More Meetings: At this point I'm not just diving right into SQL. There may be members of my team who have ideas for data that I'm not aware of that might be relevant. Other areas of the business can also help give inputs into what variables might be relevant (they don't know they database, but they have the business context, and this project is supposed to SUPPORT their work).There is potentially a ton of data living somewhere that has yet to be analyzed, the databases of a typical organization are quite large, unless you've been at a company for years, there is most likely useful data that you are not aware of.

The first step was meeting with my team to discuss every piece of data that we could think of that might be relevant. Thinking of things like:

If something might be a proxy for customers who are more "tech savvy". Maybe this is having a business email address as opposed to a gmail address (or any non-business email address), or maybe customers who utilize more advanced features of our product are the ones we'd consider tech savvy. It all depends on context and could be answered in multiple ways. It's an art.
Census data could tell us if a customers zip code is in a rural or urban area? Urban or rural customers might have different needs and behave differently, maybe the extra work to aggregate by rural/urban isn't necessary for this particular project. Bouncing ideas off other and including your teammates and stakeholders will directly impact your effectiveness.
What is available in the BigData environment? In the Data Warehouse? Other data sources within the company. When you really look to list everything, you find that this can be a large undertaking and you'll want the feedback from others.

After we have a list of potential data to find, then the meetings start to help track all that data down. You certainly don't want to reinvent the wheel here. No one gets brownie points for writing all of the SQL themselves when it would have taken you half the time if you leveraged previously written queries from teammates. If I know of a project where someone had already created a few cool features, I email them and ask for their code, we're a team. For a previous project I worked on, there were 6 different people outside of my team that I needed to connect with who knew these tables or data sources better than members of my team. So it's time to ask those other people about those tables, and that means scheduling more meetings.

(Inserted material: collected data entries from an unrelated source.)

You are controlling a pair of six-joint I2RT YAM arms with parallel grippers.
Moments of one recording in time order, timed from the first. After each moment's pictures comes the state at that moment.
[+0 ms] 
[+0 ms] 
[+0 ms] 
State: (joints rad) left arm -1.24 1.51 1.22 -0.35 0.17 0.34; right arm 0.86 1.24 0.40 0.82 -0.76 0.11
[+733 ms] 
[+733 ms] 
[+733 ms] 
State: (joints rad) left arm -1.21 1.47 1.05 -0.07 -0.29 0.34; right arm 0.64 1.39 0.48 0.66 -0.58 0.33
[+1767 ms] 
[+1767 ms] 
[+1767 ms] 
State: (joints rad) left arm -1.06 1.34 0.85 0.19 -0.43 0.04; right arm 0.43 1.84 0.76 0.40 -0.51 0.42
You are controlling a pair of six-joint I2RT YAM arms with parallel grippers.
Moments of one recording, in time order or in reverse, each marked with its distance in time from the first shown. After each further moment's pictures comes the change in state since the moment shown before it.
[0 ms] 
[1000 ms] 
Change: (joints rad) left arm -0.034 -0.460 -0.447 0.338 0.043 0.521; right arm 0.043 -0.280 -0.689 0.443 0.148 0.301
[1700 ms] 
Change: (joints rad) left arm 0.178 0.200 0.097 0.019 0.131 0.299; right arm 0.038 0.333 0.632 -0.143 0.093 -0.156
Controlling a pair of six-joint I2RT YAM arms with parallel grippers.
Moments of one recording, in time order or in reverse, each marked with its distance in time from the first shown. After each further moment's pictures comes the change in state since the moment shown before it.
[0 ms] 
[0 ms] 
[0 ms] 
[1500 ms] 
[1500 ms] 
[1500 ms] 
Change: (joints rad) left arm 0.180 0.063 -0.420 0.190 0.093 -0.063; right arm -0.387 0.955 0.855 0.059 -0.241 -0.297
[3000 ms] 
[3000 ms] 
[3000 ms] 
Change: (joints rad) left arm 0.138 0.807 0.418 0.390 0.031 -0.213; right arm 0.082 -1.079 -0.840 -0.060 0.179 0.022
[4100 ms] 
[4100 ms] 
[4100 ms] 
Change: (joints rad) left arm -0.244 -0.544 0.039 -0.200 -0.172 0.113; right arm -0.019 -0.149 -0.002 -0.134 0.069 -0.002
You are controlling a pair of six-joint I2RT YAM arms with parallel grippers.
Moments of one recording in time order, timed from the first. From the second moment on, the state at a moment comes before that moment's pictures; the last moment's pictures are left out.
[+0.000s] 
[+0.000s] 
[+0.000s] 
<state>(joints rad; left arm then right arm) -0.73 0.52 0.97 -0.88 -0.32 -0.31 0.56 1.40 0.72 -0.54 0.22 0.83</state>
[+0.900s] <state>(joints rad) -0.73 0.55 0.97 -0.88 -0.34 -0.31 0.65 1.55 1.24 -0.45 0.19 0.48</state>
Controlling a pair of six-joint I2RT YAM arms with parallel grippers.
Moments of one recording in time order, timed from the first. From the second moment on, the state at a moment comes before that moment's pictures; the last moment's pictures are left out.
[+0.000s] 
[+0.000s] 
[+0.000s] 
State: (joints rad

Summary: I honestly enjoy this process, it's an opportunity to learn about the data we have, work with others, and think of cool opportunities for feature engineering. The mental picture is often painted of data scientists sitting in a corner by themselves, for months, and then coming back with a model. But by getting buy in, collaborating with other teams, and your team members, you can keep stakeholders informed through the process and feel confident that you'll deliver what they're hoping. You can be a thought partner that is proactively delivering solutions.